歯医者で、私は活きのいい魚になった日🐟
皆さんは、歯医者さんのあの音……好きだろうか?
私は苦手なのである。
私は、顔の大きさの割に歯の本数が多いという、少し不思議な生態をしている。
歯医者さんに行くたび、なぜか言われる。
『あなたね、顔の大きさと歯の本数が合ってないんだよね』
……。
それは親に言ってくれ。
私が注文して生やしたわけではない。
これはもう、
生えたい歯vs小顔の戦い
なのである。
場所が足りないというのに、私の歯はなぜか元気いっぱい。
「まだ出られます!」
と言わんばかりに、しっかり存在を主張してくる。
その当時、親知らずは奥歯4本とも生えていた。
生え始めのもの。
歯茎の中で待機しているもの。
そして、堂々と姿を現しているもの。
ある日、奥歯が痛み出した。
これは無理だ。
そう思い、歯医者へ向かった。
診察の結果、親知らずが虫歯になっていた。
先生は言った。
『治療しても、親知らずは奥歯だからまた悪くなる可能性がある。
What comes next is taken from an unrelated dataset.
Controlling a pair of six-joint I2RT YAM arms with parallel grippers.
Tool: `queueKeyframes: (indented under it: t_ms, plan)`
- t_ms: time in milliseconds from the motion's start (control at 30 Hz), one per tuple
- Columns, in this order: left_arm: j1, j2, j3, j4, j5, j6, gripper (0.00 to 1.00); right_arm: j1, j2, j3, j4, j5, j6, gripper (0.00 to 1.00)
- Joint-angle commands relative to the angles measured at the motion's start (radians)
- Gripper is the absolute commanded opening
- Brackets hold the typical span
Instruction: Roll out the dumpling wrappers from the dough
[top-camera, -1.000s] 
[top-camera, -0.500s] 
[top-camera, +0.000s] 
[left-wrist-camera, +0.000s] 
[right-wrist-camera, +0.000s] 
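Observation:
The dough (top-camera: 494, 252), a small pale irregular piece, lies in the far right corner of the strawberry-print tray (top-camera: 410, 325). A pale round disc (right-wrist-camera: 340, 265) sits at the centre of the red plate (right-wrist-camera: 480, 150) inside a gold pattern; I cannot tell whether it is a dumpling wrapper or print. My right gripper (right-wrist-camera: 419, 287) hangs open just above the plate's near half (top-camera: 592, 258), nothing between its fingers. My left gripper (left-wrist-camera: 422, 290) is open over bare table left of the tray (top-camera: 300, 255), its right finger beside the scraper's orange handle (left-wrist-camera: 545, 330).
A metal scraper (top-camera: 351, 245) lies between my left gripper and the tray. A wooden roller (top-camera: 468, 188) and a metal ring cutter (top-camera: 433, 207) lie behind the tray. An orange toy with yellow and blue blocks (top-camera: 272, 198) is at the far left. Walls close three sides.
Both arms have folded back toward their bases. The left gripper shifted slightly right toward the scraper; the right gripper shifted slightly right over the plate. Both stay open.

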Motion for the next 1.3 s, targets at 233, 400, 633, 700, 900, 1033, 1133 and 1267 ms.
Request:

抜いた方がいい』
こうして私は、親知らずとの戦いの日を迎えた。
麻酔をして、待つこと10分。
先生がやってきた。
しかし。
私の親知らずは、どうやら簡単には旅立ってくれないタイプだった。
先生が力を入れる。
……抜けない。
さらに力が入る。
……まだ抜けない。
その時、私の身体にも異変が起きた。
痛みはない。
麻酔が効いているから。
なのに。
身体が勝手に反応する。
頭の中では、
「じっとしろ!」
と必死に命令している。
でも身体は言うことを聞かない。
背中が反る。
身体が浮く。
足に力が入る。
私は思った。
(好きで海老反りしてるんじゃないんだよ!)
(勝手に浮く身体を、どうしろっていうんだ!)
先生から一言。
『浮かせないで!身体を!じっとして!』
……先生。
私もそうしたい。
本当にそうしたい。
しかし、身体が勝手に動くのである。
その時、私は初めて思った。
顔と身体、別々に動いてない?🤣
ついには、
歯医者さん1人。
歯科助手さん2人。
対する私、1人。
という謎の戦いになった。
足首まで押さえられる私。
大人になってから、まさか歯医者さんでこんな状況になるとは思わなかった。
そして、ついに。
親知らずは抜けた。
……と思ったら。
今度は先生が疲れきっていた。
ゼーゼー言いながら、水を飲んでいる。
先生が言った。
『いやぁ……強い歯だね』
いや、先生。
抜かれた私より、先生の方が疲れてませんか?🤣
さらに先生は言った。
『何で小顔なのに、そんな歯を生やす訳!?』
……。
先生。
私にも分かりません。
生やしたのは私ではありません。
歯の意思です。
帰りの車の中。
私はふと思った。
魚って、捌かれても活きがいいものがいる。
もしかして……。
今日の私は、
活きのいい魚だったのではないか。
そう思った。
ちなみに、その後も引っ越し先で何軒か歯医者さんに行った。
そして、毎回言われる。
『歯、しっかりしてますね』
……。
もう分かった。
私の中で一番頑固なのは、どうやら私ではない。